REFERENCE COUNTS
One day a student came to Moon and said: "I understand how to make a better garbage collector. We must keep a reference count of the pointers to each cons." Moon patiently told the student the following story: "One day a student came to Moon and said: 'I understand how to make a better garbage collector …'"
(MIT-AI koan by Danny Hillis)
Mark-sweep collection identifies the garbage by first finding out what is reachable. Instead, it can be done directly by keeping track of how many pointers point to each record: This is the reference count of the record, and it is stored with each record. The compiler emits extra instructions so that whenever p is stored into x. fi, the reference count of p is incremented, and the reference count of what x. fi previously pointed to is decremented. If the decremented reference count of some record r reaches zero, then r is put on the freelist and all the other records that r points to have their reference counts decremented. Instead of decrementing the counts of r. fi when r is put on the freelist, it is better to do this "recursive" decrementing when r is removed from the freelist, for two reasons:
- It breaks up the "recursive decrementing" work into shorter pieces, so that the program can run more smoothly (this is important only for interactive or real-time programs).

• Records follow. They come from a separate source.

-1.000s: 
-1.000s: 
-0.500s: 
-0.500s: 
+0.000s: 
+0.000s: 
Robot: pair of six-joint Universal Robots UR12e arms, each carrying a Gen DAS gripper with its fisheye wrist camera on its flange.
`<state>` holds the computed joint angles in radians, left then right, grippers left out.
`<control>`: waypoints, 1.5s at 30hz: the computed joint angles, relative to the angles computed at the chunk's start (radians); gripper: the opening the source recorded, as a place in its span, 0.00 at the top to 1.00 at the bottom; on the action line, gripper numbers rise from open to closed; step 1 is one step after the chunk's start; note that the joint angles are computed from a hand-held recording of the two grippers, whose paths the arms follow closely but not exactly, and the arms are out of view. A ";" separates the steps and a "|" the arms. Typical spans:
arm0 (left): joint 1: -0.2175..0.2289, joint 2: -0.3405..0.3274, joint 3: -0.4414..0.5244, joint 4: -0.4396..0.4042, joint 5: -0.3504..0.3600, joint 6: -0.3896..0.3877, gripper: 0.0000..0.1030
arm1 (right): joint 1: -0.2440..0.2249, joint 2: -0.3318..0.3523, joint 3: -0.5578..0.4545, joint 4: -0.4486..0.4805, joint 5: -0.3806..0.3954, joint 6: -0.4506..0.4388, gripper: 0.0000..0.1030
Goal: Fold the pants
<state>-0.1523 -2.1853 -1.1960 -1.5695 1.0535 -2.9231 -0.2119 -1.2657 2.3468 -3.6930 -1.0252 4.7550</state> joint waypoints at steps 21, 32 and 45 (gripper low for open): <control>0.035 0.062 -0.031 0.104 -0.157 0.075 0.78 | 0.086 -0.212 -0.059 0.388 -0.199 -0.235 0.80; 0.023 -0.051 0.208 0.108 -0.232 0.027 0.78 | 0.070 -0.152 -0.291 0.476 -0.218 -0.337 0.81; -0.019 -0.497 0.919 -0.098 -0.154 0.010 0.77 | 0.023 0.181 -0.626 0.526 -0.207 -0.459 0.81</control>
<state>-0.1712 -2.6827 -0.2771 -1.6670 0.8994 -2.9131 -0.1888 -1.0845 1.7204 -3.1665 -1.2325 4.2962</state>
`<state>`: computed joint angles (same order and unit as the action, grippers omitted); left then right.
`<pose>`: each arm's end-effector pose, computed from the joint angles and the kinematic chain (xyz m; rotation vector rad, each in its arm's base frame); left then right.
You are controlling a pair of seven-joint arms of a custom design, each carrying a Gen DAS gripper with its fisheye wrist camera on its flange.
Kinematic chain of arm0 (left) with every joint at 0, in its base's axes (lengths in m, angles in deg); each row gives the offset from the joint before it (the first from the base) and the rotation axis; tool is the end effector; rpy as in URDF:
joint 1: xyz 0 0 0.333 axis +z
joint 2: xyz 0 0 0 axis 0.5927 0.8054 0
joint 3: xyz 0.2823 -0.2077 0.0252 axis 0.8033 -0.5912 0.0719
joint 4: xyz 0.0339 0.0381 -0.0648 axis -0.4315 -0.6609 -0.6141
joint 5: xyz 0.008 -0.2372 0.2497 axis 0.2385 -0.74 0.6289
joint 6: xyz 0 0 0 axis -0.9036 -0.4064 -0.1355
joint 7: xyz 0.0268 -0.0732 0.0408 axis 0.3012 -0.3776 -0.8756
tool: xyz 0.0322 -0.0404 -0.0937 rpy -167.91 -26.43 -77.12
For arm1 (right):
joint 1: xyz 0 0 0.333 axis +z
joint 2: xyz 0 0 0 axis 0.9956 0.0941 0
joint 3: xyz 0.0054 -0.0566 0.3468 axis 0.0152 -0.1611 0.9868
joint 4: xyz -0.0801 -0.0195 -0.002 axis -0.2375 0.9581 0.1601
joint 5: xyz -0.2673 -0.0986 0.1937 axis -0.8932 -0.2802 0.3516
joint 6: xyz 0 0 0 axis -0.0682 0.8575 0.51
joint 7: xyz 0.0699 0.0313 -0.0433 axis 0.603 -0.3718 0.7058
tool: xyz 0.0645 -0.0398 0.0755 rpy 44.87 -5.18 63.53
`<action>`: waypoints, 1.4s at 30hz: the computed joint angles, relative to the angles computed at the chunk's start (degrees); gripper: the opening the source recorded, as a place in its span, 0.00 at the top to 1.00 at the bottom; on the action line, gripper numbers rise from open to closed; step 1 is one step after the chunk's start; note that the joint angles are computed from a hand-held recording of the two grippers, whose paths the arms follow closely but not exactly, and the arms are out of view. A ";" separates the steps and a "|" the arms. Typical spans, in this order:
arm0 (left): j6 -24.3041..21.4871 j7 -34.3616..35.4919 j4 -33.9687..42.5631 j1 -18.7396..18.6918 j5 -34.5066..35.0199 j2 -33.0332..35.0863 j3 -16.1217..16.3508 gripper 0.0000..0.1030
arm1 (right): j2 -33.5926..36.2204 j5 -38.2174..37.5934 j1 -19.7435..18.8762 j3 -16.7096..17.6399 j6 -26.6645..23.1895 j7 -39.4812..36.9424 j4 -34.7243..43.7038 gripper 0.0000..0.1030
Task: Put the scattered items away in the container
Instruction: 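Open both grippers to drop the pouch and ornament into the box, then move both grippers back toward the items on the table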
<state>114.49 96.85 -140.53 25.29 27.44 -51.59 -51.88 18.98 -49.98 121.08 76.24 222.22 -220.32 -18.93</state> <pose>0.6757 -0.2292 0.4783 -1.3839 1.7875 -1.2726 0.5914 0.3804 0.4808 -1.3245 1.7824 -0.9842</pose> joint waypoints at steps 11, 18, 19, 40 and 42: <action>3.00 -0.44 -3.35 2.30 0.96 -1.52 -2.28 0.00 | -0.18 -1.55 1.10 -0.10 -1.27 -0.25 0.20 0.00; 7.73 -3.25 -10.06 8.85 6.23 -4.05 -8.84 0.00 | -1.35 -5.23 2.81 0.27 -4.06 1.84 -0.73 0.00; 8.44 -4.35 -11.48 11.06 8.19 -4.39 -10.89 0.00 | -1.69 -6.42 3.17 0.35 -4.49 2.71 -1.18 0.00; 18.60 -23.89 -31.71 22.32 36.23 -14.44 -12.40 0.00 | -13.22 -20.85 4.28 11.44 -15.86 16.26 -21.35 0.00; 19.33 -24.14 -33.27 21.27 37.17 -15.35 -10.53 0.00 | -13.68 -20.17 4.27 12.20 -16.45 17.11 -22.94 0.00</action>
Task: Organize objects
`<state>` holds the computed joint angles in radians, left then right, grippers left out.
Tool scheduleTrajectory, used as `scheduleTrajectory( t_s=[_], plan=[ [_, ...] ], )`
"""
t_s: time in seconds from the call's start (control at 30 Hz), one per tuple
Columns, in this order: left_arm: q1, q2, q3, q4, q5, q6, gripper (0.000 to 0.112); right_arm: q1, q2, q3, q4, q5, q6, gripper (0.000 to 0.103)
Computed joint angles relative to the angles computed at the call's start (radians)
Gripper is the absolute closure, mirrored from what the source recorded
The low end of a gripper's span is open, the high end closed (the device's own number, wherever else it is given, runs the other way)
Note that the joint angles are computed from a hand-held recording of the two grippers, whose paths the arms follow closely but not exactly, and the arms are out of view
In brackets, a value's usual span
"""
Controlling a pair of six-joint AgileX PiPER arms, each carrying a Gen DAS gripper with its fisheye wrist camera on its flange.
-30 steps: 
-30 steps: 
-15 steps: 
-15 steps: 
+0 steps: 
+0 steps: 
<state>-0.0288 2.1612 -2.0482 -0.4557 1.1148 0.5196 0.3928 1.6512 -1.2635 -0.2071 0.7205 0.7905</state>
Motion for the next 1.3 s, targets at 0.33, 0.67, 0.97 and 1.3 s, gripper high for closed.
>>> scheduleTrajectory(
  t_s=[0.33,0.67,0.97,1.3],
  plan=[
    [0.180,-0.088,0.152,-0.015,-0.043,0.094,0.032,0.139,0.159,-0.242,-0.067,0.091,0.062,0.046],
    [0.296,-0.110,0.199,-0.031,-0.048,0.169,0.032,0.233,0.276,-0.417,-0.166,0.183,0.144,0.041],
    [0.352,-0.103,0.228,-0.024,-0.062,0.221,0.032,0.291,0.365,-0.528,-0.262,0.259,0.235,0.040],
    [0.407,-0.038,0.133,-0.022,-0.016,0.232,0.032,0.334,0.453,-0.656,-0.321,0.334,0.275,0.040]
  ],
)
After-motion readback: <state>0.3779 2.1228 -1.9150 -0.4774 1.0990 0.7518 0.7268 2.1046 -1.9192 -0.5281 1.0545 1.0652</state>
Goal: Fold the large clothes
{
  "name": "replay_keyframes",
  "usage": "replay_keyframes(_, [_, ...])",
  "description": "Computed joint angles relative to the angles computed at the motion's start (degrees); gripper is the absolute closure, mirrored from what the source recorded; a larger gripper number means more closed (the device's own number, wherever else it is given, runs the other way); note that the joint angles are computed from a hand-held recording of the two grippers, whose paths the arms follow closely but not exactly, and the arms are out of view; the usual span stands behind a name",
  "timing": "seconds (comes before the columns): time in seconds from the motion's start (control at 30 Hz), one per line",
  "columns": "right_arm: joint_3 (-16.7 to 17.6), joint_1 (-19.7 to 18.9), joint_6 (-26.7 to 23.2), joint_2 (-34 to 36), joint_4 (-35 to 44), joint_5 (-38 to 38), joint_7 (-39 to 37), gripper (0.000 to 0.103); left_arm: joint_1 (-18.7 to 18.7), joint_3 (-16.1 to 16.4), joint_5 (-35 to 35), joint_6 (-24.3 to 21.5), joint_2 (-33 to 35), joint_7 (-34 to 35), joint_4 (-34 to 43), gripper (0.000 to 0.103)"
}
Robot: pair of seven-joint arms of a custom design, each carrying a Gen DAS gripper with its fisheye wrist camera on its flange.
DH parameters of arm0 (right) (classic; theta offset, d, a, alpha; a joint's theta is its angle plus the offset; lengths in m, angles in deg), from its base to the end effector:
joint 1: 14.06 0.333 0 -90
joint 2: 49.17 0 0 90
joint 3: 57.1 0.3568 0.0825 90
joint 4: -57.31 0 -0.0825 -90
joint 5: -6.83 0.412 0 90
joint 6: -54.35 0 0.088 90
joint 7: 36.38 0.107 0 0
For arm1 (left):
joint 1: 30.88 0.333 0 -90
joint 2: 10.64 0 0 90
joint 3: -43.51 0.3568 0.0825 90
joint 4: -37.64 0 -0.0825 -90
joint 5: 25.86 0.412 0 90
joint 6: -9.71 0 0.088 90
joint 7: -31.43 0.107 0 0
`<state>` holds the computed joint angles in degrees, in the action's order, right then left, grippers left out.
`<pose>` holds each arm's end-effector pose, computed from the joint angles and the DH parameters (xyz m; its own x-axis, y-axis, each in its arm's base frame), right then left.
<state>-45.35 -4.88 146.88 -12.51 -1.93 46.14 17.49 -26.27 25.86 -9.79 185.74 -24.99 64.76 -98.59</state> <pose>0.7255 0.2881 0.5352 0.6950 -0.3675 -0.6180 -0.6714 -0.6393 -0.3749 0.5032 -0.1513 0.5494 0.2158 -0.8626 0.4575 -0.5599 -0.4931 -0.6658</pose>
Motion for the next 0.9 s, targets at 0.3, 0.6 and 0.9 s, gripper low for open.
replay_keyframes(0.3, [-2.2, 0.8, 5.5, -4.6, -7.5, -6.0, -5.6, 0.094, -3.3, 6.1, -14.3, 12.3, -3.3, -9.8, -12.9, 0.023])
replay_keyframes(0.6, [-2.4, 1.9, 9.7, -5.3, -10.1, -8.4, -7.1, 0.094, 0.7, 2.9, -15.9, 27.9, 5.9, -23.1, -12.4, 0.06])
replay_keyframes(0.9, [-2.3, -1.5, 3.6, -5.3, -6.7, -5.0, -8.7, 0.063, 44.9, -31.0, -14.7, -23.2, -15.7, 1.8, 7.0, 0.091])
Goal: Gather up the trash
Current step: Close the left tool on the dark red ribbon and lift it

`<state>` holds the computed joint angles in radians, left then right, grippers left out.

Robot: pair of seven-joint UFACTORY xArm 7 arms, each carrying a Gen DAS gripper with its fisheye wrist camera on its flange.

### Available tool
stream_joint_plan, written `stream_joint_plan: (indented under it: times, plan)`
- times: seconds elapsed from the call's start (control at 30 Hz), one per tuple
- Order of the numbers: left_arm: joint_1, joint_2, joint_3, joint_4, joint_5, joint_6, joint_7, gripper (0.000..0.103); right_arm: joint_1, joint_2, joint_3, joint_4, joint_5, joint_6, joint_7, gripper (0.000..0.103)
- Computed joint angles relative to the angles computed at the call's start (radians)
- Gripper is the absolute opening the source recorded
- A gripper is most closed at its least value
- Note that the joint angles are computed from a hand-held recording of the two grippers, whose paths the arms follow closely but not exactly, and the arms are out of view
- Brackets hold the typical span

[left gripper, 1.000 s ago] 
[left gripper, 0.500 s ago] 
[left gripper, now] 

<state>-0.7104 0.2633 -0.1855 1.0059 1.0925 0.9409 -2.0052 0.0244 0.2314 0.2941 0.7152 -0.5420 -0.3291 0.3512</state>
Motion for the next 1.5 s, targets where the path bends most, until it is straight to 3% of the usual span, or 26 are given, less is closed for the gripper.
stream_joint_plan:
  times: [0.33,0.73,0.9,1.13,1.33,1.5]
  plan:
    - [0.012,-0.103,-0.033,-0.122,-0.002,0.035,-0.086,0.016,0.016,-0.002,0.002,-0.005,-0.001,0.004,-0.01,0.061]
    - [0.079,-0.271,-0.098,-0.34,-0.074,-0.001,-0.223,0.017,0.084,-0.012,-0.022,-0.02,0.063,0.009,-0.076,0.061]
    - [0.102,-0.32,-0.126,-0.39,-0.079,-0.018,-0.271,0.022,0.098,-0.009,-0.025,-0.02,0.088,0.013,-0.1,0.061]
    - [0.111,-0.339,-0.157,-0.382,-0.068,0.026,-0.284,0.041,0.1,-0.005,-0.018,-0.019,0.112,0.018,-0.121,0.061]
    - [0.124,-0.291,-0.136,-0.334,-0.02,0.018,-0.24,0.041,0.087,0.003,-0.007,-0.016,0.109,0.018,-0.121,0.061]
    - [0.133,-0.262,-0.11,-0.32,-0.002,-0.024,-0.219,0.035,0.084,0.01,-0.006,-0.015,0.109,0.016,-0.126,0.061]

- The compiler must emit code (at each decrement) to check whether the count has reached zero and put the record on the freelist, but the recursive decrementing will be done only in one place, in the allocator.
Reference counting seems simple and attractive. But there are two major problems:
- Cycles of garbage cannot be reclaimed. In Image 13.1, for example, there is a loop of list cells (whose keys are 7 and 9) that are not reachable from program variables; but each has a reference count of 1.
- Incrementing the reference counts is very expensive indeed. In place of the single machine instruction x. fi ← p, the program must execute
A naive reference counter will increment and decrement the counts on every assignment to a program variable. Because this would be extremely expensive, many of the increments and decrements are eliminated using dataflow analysis: As a pointer value is fetched and then propagated through local variables, the compiler can aggregate the many changes in the count to a single increment, or (if the net change is zero) no extra instructions at all. However, even with this technique there are many ref-count increments and decrements that remain, and their cost is very high. There are two possible solutions to the "cycles" problem. The first is simply to require the programmer to explicitly break all cycles when she is done with a data structure. This is less annoying than putting explicit free calls (as would be necessary without any garbage collection at all), but it is hardly elegant. The other solution is to combine reference counting (for eager and nondisruptive reclamation of garbage) with an occasional mark-sweep collection (to reclaim the cycles).
On the whole, the problems with reference counting outweigh its advantages, and it is rarely used for automatic storage management in coding language environments.